PROBLEM DETAILS
Starting with the line that has "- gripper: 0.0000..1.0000" in the records below and stopping after the line that has "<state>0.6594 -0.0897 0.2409", output every line exactly and nothing else; skip pictures.

Stored dataset items
>>>

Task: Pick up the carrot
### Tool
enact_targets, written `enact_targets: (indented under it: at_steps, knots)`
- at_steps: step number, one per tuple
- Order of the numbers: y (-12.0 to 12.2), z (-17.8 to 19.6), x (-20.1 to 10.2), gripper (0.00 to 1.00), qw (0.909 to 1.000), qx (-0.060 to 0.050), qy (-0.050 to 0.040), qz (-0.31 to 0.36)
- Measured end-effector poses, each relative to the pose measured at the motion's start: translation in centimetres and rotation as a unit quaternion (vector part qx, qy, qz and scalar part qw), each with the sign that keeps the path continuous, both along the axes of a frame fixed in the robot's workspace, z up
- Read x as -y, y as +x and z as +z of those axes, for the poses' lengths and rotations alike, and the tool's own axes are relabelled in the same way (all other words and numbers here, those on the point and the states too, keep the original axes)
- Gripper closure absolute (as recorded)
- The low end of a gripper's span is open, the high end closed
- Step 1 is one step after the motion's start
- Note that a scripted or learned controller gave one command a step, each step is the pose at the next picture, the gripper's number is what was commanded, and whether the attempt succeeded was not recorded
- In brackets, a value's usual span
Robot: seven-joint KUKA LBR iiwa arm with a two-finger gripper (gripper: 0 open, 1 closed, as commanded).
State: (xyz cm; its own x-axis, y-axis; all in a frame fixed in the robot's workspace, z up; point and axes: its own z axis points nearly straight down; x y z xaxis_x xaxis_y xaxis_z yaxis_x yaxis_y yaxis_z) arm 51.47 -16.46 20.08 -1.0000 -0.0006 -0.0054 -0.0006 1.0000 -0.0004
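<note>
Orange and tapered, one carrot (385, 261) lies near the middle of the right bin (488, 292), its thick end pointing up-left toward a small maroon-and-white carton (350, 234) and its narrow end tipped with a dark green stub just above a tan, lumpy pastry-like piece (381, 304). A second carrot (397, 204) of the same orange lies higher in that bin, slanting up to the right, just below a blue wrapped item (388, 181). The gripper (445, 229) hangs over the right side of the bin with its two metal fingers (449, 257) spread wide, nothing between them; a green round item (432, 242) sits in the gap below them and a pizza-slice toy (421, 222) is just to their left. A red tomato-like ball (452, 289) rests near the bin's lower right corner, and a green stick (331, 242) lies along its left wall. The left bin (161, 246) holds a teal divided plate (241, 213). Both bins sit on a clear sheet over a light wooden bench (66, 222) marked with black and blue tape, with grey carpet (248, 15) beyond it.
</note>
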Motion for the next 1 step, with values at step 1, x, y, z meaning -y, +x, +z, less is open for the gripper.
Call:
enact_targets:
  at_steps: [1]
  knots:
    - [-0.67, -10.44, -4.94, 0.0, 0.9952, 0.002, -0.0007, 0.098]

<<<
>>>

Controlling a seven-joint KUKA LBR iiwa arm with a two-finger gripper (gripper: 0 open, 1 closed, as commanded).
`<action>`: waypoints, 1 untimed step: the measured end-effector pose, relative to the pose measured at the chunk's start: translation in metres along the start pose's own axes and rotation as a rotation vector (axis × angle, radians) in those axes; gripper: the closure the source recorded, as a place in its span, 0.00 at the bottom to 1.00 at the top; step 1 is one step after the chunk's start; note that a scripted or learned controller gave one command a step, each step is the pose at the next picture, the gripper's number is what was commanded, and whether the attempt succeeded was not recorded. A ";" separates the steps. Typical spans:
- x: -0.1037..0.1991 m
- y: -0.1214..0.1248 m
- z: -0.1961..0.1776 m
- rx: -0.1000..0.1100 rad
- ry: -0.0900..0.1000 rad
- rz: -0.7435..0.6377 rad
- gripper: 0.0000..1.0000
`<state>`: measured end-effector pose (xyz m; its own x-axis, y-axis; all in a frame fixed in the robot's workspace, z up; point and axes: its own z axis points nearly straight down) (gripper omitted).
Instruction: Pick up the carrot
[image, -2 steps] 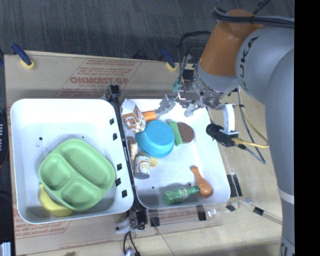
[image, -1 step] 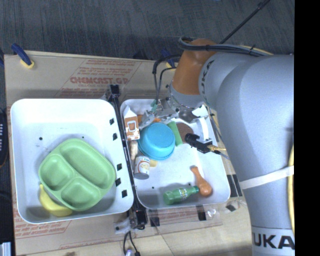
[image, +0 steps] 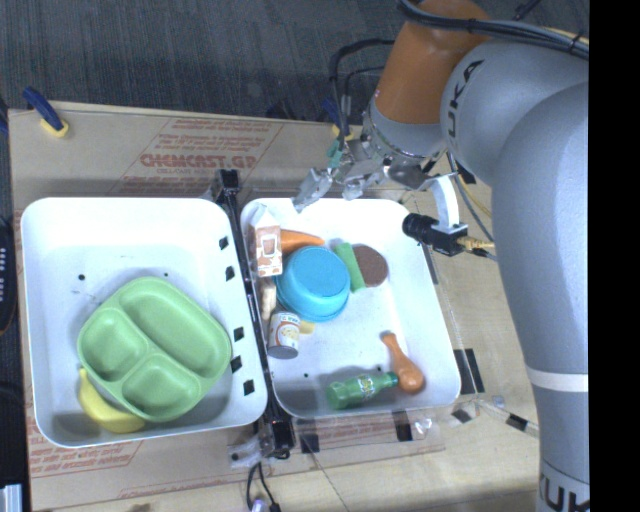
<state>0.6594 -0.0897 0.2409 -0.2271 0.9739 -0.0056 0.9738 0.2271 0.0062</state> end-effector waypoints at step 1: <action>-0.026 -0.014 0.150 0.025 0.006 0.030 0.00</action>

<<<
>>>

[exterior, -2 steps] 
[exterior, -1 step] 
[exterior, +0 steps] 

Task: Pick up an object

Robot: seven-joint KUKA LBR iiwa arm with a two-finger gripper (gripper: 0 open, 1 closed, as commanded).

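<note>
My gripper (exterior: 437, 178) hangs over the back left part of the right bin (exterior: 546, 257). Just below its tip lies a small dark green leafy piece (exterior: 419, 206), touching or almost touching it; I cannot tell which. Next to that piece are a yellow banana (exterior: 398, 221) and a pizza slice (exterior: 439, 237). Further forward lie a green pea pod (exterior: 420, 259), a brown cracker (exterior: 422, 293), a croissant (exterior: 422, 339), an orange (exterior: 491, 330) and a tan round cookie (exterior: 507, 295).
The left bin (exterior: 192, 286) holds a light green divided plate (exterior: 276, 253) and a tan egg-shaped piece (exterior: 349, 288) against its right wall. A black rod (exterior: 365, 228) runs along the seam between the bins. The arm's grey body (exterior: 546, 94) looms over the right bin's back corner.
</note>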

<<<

YOUR SOLUTION
- gripper: 0.0000..1.0000
`<state>`: measured end-effector pose (xyz m; its own x-axis, y-axis; all in a frame fixed in the robot's workspace, z up; point and axes: its own z axis points nearly straight down) (gripper omitted).
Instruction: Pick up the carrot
[image, -2 steps] 
[image, -1 step] 
[image, +0 steps] 
<state>0.6594 -0.0897 0.2409 -0.2271 0.9739 -0.0056 0.9738 0.2271 0.0062</state> end-effector waypoints at step 1: <action>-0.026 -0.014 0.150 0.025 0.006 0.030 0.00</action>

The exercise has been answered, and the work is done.